-- Opening Marker --
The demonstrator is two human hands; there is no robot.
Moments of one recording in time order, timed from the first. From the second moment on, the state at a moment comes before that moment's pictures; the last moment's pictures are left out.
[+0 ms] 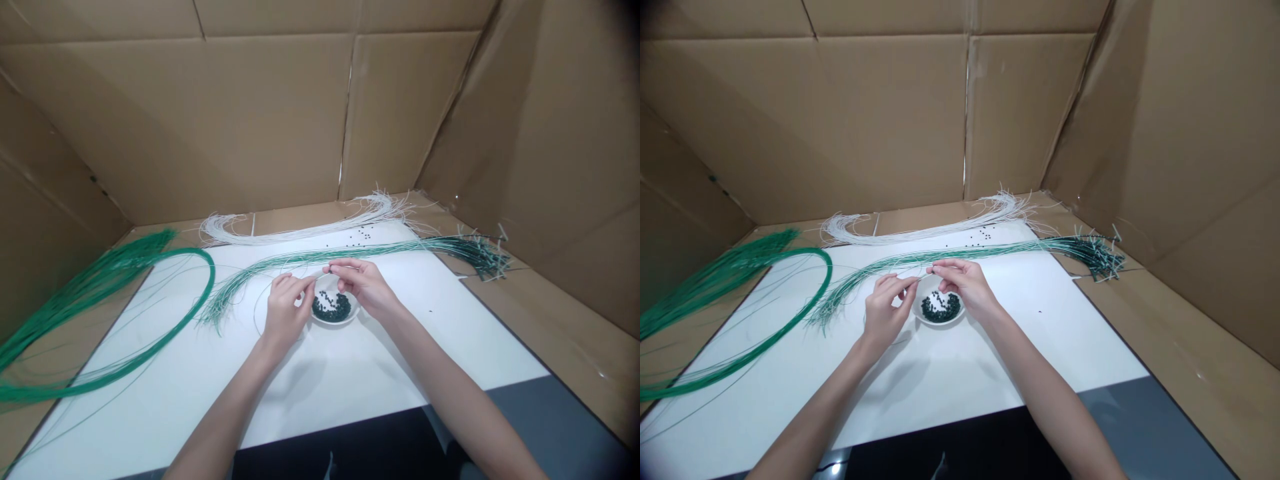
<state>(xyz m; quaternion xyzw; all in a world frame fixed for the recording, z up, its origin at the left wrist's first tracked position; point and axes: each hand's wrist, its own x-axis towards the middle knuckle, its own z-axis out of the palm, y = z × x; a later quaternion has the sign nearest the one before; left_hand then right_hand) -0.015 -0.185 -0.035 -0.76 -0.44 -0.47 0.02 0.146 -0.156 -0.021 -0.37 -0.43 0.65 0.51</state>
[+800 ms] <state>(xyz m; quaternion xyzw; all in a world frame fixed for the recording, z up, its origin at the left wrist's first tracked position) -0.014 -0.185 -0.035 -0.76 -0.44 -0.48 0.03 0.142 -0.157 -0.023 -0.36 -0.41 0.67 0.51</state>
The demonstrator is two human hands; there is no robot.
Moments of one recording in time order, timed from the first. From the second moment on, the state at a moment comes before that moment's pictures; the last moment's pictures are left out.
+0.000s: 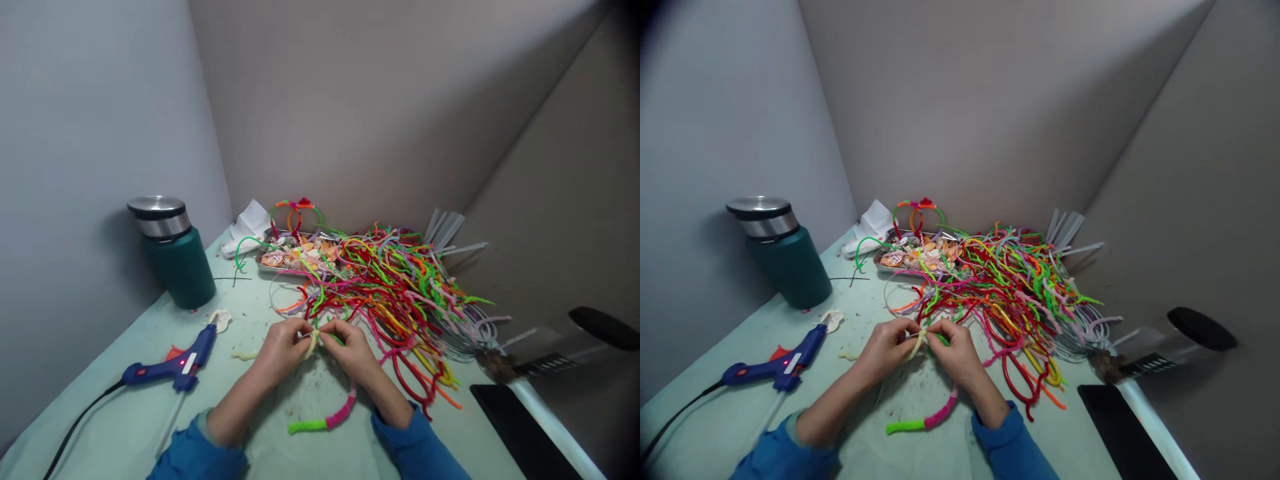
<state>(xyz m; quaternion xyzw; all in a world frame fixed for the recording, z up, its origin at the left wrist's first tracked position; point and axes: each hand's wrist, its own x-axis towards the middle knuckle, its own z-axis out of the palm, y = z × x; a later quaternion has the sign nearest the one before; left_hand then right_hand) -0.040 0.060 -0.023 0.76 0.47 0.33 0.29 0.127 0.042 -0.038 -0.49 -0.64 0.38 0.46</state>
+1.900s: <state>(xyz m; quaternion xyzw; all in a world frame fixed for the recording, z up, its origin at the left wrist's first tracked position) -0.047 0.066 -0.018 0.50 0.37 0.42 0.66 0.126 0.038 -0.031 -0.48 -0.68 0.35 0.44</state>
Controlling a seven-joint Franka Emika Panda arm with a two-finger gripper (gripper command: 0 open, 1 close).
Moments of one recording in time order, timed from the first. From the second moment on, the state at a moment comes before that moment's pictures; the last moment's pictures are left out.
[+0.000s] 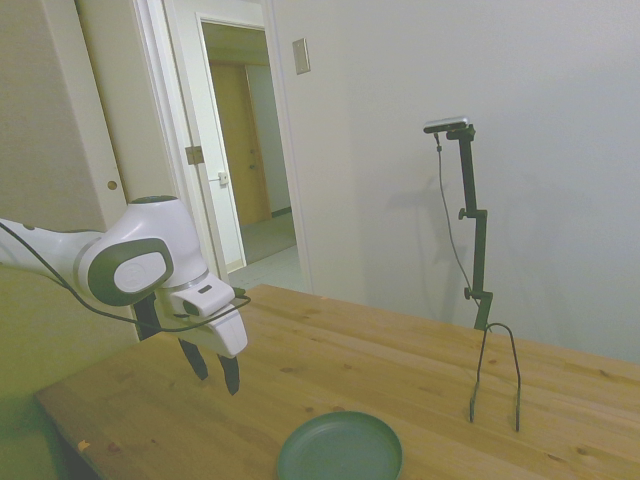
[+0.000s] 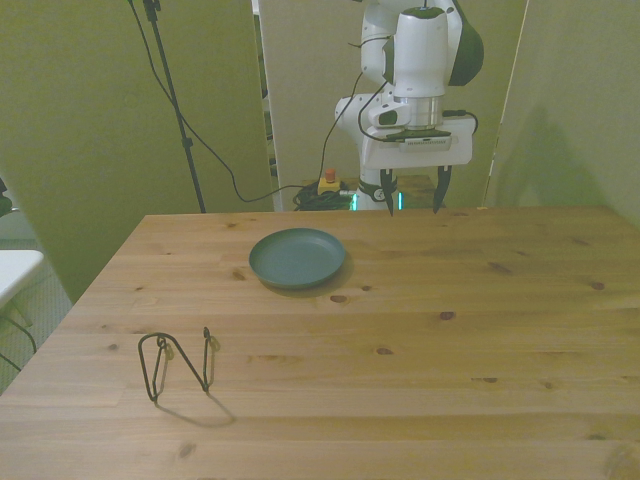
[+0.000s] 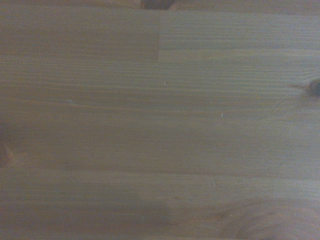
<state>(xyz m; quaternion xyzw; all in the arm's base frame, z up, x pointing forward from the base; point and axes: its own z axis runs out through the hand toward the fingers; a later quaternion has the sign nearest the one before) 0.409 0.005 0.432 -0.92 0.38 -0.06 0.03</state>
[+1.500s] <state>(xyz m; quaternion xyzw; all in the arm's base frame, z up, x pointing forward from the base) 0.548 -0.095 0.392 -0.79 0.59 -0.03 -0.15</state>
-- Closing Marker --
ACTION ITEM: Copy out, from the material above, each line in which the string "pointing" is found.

YOUR RESPONSE:
<state>(xyz m; quaternion xyzw; all in the arm's base frame, z up, x pointing forward from the base; point and axes: its own z axis runs out through the hand toward the fingers; a later quaternion has the sign nearest the one before) 0.409 0.005 0.432 -0.92 0.38 -0.06 0.03</state>
[+1.500s] <state>(xyz m; quaternion xyzw; all in the arm's base frame, z up, x pointing forward from the base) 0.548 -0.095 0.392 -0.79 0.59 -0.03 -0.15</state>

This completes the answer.